YOUR TASK:
In how many lines of the listing does the word "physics" appear? Reply with the number only.

RECORD EXTRACTS:

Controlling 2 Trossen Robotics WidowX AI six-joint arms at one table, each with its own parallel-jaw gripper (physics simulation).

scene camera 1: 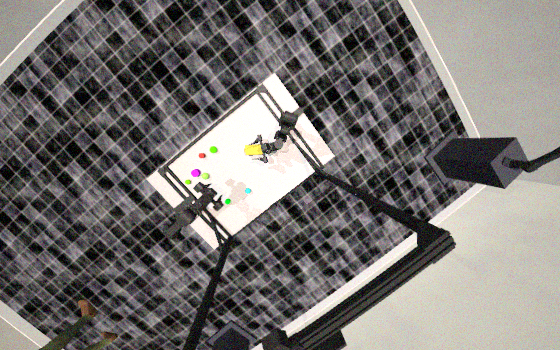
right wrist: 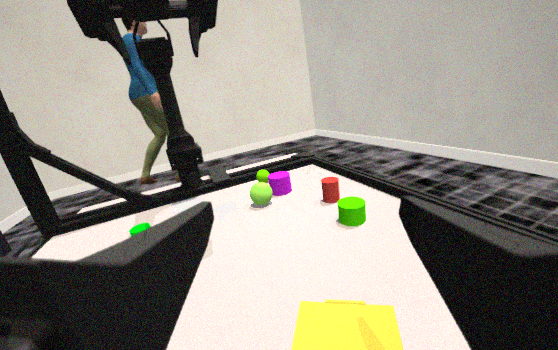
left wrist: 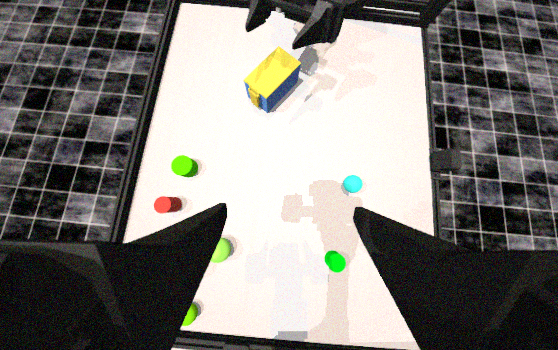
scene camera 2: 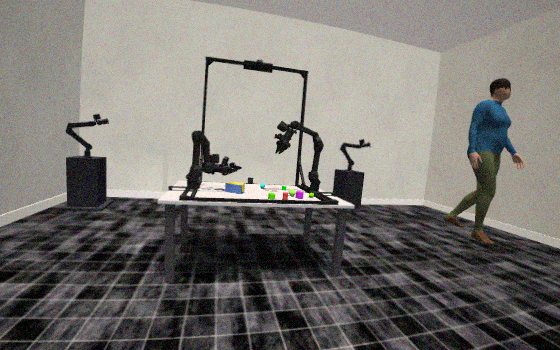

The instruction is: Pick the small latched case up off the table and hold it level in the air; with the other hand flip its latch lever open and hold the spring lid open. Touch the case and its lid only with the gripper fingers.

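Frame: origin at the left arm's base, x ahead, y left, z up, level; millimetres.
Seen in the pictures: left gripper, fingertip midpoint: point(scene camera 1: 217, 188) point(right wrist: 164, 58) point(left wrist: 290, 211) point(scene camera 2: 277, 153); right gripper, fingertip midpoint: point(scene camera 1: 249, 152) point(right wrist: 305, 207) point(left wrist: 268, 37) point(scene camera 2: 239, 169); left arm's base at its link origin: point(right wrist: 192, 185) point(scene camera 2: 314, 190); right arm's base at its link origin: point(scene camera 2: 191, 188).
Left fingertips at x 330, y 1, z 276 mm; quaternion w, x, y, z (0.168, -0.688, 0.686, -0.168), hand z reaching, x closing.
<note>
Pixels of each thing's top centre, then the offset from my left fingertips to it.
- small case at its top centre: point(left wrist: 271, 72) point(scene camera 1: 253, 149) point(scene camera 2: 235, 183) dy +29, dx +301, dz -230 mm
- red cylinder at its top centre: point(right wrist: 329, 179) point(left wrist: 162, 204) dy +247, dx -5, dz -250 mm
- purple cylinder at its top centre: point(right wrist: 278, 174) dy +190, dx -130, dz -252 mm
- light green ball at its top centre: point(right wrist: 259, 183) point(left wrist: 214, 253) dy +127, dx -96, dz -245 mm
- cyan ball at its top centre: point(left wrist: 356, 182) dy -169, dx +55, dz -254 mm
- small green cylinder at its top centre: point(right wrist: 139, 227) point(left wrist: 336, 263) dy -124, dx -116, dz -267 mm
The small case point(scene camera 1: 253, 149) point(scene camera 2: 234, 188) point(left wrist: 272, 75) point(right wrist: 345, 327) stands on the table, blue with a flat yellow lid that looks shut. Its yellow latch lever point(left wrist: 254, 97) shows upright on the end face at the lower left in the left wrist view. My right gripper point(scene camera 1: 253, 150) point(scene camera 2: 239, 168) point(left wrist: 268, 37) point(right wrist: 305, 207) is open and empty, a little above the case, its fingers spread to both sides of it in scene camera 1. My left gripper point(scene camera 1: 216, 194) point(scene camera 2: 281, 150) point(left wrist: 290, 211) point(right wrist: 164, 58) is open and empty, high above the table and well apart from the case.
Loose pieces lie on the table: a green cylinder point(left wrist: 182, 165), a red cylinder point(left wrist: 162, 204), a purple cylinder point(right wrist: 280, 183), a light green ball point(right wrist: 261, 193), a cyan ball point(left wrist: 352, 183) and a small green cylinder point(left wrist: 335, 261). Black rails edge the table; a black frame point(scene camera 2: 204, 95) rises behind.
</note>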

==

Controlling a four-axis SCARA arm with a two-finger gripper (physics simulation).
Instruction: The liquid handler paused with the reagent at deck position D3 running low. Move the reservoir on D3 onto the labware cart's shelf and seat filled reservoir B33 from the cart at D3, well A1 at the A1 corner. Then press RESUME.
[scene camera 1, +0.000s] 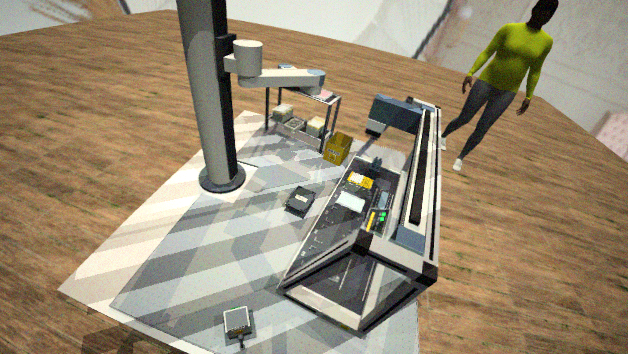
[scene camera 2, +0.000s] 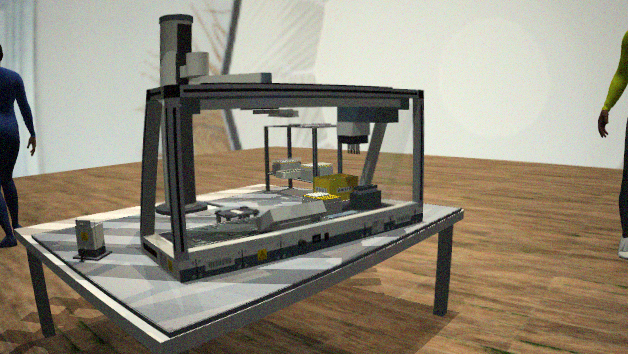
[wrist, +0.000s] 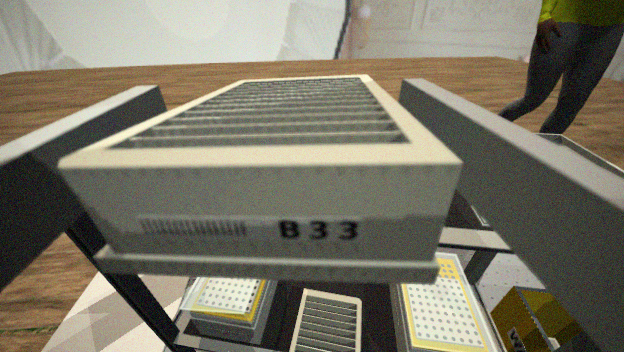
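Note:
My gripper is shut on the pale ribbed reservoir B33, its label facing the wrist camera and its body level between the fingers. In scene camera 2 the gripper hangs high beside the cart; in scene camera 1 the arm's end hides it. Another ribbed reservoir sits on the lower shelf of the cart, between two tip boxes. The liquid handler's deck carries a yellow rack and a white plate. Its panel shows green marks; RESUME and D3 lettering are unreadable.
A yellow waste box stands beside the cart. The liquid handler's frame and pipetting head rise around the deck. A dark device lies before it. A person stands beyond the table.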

WRITTEN SOLUTION:
2